What is being asked:
In the material below, find the line that contains "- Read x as" and the line that contains "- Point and", then write out exactly those two lines and everything between them.

Available records:
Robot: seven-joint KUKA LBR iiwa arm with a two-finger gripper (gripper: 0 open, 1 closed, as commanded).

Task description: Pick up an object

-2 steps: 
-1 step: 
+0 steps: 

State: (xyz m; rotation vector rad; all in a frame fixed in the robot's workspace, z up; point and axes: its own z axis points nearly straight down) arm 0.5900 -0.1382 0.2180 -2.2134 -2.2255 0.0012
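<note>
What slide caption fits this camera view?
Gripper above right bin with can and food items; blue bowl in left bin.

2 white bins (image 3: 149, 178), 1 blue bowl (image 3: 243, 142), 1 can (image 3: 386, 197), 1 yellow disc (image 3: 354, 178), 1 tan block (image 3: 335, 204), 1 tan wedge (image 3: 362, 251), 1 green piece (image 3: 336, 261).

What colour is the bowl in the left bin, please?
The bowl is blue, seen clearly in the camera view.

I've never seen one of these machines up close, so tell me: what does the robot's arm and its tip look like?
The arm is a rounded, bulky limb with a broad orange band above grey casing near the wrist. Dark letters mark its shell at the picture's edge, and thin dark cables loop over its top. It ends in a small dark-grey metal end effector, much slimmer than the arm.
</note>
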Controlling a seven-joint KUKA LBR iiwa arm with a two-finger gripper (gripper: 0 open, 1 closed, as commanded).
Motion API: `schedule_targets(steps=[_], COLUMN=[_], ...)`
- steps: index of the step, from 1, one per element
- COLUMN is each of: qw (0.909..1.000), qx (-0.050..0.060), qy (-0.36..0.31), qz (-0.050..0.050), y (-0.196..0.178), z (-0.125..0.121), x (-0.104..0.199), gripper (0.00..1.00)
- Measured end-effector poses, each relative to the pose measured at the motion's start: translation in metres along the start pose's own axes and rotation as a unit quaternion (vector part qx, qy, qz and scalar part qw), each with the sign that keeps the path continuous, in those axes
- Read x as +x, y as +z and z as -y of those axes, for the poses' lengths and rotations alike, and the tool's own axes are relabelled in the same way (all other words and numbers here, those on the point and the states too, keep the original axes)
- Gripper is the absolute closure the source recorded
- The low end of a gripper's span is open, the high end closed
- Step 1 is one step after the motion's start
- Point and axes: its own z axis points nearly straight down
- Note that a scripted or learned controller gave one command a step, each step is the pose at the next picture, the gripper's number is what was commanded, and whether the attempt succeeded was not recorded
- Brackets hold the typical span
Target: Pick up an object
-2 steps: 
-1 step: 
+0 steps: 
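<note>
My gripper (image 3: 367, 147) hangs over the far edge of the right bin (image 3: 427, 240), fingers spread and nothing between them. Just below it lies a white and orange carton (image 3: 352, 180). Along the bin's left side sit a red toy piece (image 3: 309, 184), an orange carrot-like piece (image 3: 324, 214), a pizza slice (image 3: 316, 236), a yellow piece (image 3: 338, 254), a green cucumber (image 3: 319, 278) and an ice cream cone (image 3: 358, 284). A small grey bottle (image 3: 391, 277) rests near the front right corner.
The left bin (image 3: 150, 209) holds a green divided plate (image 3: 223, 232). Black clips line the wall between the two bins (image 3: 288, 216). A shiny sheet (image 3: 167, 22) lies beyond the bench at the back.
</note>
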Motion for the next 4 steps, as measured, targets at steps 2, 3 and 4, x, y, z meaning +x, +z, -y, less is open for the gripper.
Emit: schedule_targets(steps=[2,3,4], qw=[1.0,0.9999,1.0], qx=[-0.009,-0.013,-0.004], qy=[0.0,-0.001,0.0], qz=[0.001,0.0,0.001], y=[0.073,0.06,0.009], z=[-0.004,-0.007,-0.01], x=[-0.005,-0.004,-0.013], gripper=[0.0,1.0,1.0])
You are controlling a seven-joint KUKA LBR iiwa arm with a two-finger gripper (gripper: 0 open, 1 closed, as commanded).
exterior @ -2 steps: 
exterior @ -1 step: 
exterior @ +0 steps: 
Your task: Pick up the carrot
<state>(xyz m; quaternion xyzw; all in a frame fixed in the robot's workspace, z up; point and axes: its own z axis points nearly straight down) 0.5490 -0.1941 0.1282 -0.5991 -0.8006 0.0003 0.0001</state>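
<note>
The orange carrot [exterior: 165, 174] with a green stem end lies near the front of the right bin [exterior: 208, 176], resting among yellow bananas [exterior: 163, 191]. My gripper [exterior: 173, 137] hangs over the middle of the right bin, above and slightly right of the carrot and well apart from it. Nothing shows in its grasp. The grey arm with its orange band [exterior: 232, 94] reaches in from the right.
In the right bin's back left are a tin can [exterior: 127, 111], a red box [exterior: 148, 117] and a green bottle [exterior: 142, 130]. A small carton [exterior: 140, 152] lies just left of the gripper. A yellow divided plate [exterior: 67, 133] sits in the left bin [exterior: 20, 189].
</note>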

Task solution:
- Read x as +x, y as +z and z as -y of those axes, for the poses' lengths and rotations alike, and the tool's own axes are relabelled in the same way (all other words and numbers here, those on the point and the states too, keep the original axes)
- Gripper is the absolute closure the source recorded
- The low end of a gripper's span is open, the high end closed
- Step 1 is one step after the motion's start
- Point and axes: its own z axis points nearly straight down

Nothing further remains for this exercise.